→ About this task
Output exactly the lines that come between the start of the material and the line containing "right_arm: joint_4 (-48", both ends included, with the pictures omitted.

_ _ _ _

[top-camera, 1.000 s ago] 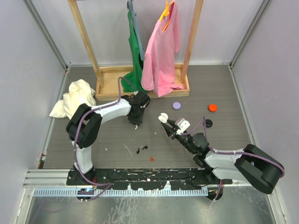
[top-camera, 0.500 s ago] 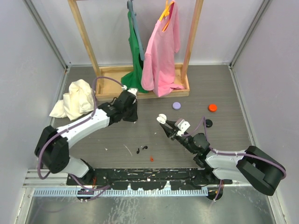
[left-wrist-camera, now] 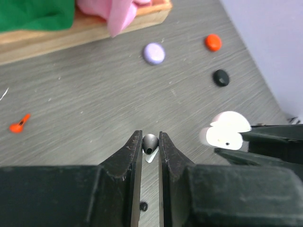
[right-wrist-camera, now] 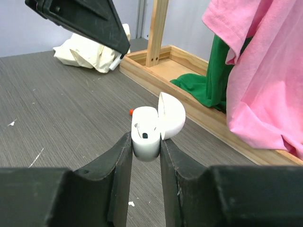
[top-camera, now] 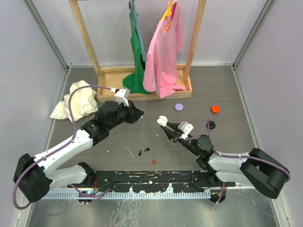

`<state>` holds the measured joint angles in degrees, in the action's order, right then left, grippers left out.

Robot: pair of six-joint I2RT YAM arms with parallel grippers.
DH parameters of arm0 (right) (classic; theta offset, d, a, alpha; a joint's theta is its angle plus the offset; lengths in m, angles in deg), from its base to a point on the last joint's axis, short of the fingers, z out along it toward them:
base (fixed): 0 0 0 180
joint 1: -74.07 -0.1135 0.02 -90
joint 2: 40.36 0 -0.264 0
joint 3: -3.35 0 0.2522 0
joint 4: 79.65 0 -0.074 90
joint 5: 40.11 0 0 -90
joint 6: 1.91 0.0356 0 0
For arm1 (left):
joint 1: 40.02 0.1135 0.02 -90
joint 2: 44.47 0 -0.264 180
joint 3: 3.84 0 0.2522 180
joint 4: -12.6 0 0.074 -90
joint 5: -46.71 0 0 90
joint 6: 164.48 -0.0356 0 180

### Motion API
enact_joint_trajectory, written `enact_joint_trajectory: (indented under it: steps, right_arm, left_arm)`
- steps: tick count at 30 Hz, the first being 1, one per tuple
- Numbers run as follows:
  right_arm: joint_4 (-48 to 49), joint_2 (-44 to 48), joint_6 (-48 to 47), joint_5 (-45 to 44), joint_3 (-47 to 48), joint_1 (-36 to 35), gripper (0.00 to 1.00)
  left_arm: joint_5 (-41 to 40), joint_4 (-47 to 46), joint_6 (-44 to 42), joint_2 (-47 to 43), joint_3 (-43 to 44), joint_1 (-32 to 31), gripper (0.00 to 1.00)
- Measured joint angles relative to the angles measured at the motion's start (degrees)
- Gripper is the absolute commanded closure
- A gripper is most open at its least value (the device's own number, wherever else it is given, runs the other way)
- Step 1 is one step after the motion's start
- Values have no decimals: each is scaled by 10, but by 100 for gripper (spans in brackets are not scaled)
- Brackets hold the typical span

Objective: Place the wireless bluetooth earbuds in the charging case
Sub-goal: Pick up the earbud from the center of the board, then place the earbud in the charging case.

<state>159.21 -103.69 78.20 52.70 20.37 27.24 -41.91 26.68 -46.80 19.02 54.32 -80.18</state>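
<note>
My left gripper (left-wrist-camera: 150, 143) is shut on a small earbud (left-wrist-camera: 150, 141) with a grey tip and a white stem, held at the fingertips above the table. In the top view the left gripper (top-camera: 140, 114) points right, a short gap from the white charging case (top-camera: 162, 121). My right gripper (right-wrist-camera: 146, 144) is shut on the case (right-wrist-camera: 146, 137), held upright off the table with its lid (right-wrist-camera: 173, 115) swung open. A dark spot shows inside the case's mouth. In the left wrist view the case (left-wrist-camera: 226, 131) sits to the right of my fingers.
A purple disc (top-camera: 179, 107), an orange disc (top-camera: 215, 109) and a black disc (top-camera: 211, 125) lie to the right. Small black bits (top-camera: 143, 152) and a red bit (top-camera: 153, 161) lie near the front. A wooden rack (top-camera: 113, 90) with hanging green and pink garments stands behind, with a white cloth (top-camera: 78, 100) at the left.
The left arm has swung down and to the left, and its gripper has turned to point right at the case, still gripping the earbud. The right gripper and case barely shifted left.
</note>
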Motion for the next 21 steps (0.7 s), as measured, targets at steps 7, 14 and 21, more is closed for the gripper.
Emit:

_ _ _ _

→ Answer to the exercise
[top-camera, 1.000 s ago] 
[top-camera, 0.500 s ago] 
[left-wrist-camera, now] 
[right-wrist-camera, now] 
[top-camera, now] 

`<state>` holds the measured joint angles in degrees, in the action's order, right then left, grippers left out.

Robot: pair of six-joint I2RT YAM arms with parallel grippers.
DH parameters of arm0 (right) (classic; theta offset, d, a, alpha; a joint's theta is its angle plus the offset; lengths in m, angles in deg), from its base to a point on the last joint's axis, short of the fingers, z out along it toward them:
base (fixed): 0 0 0 180
joint 1: -74.07 -0.1135 0.02 -90
joint 2: 40.36 0 -0.264 0
joint 3: -3.35 0 0.2522 0
joint 4: 79.65 0 -0.074 90
joint 5: 40.11 0 0 -90
joint 6: 1.91 0.0356 0 0
For arm1 (left):
joint 1: 40.02 0.1135 0.02 -90
joint 2: 44.47 0 -0.264 180
joint 3: 3.84 0 0.2522 180
joint 4: -12.6 0 0.074 -90
joint 5: -46.71 0 0 90
joint 6: 164.48 -0.0356 0 180

### Motion API
enact_joint_trajectory, written `enact_joint_trajectory: (indented under it: steps, right_arm, left_arm)`
- steps: tick count at 30 Hz, the first being 1, one per tuple
- Numbers run as follows:
  right_arm: joint_4 (-48 to 49), joint_2 (-44 to 48), joint_6 (-48 to 47), joint_5 (-45 to 44), joint_3 (-47 to 48), joint_1 (-36 to 35), gripper (0.00 to 1.00)

The output requires no further additions.